4.4 Identifying the optimal network combination

The best solution is found where the two constraint lines cross.

Another technique for finding where the lines cross, is to adjust one equation, so that you can reduce the 2 equations in 2 unknowns, to a single equation in one unknown.

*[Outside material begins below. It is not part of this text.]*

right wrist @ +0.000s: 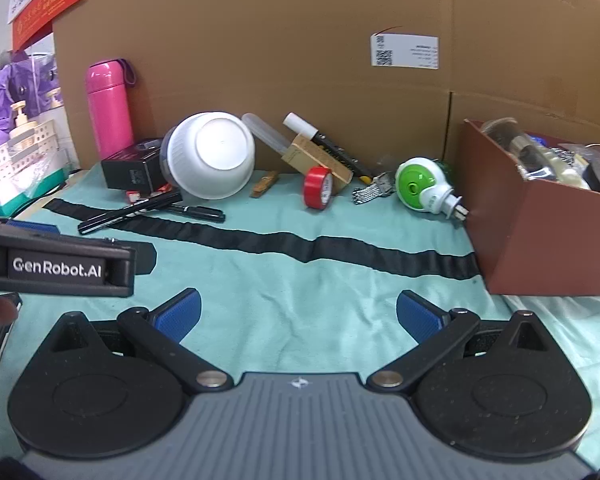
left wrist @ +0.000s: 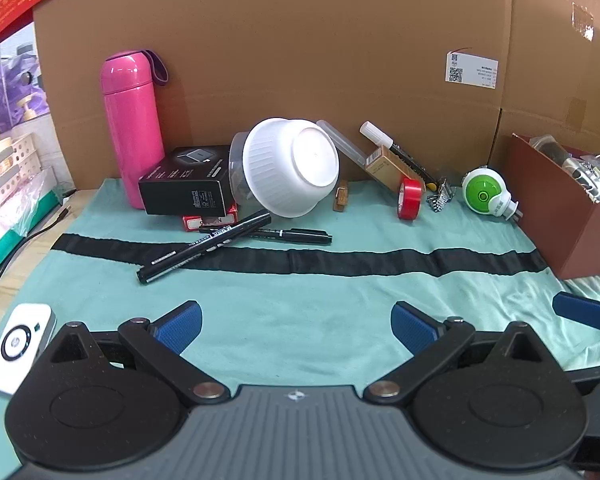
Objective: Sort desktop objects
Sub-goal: 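Lower the left gripper onto the black marker and close on it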
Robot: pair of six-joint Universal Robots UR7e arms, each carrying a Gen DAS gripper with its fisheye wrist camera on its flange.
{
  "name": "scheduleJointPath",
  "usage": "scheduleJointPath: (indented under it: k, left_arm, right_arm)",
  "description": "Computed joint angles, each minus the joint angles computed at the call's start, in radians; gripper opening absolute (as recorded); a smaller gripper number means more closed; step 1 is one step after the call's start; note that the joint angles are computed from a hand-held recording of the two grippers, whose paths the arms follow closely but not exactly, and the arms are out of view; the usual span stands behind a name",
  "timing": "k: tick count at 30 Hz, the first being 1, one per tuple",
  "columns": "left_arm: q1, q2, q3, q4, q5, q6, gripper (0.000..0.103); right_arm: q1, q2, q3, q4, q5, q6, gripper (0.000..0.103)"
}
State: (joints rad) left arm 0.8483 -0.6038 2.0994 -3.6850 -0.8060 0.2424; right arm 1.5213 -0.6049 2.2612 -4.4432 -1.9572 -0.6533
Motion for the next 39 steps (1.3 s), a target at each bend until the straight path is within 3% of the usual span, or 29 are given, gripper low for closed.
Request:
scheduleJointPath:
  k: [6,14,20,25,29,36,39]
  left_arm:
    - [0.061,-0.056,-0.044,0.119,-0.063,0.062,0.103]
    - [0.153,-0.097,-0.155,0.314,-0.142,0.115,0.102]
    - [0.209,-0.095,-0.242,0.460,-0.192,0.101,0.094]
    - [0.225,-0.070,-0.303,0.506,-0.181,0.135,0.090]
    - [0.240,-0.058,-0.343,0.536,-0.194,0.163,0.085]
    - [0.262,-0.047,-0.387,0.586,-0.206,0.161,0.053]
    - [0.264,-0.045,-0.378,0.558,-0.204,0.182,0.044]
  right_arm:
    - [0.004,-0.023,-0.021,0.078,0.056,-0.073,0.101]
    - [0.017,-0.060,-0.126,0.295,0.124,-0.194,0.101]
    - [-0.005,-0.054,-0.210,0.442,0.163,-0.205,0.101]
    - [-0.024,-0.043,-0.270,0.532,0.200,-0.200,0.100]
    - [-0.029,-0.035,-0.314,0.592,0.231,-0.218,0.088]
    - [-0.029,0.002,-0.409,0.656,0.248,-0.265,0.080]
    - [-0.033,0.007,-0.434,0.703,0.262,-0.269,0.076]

Start with the 2 equations to solve

$$\begin{eqnarray*}10\,X + 40\,Y &=& 800 \\ 50\,X + 30\,Y &=& 3000 \end{eqnarray*}$$

Multiply both sides of the first equation by 5, to get

$$\begin{eqnarray*}50\,X + 200\,Y &=& 4000 \\ 50\,X + 30\,Y &=& 3000 \end{eqnarray*}$$

Take the second equations away from the first to get

$$170\,Y = 1000,$$

or Y = 5.88.

Substituting this value of Y back into the first equation, $10\,X + 40\,Y = 800$, gives:

$$\begin{eqnarray*}50\,X + 200\times 5.88 &=& 4000 \\ 50\,X +1176.47 &=& 4000 \\ 50\,X &=& 2823.53 \\ X &=& 56.47 \end{eqnarray*}$$

So the solution is (X = 56.47, Y = 5.88). Rounding these numbers (as we can't install fractional networks) gives 56 Type A networks and 6 Type B networks, indicating that the profit will be $56 \times 1000 + 6 \times 1200 = 63200$.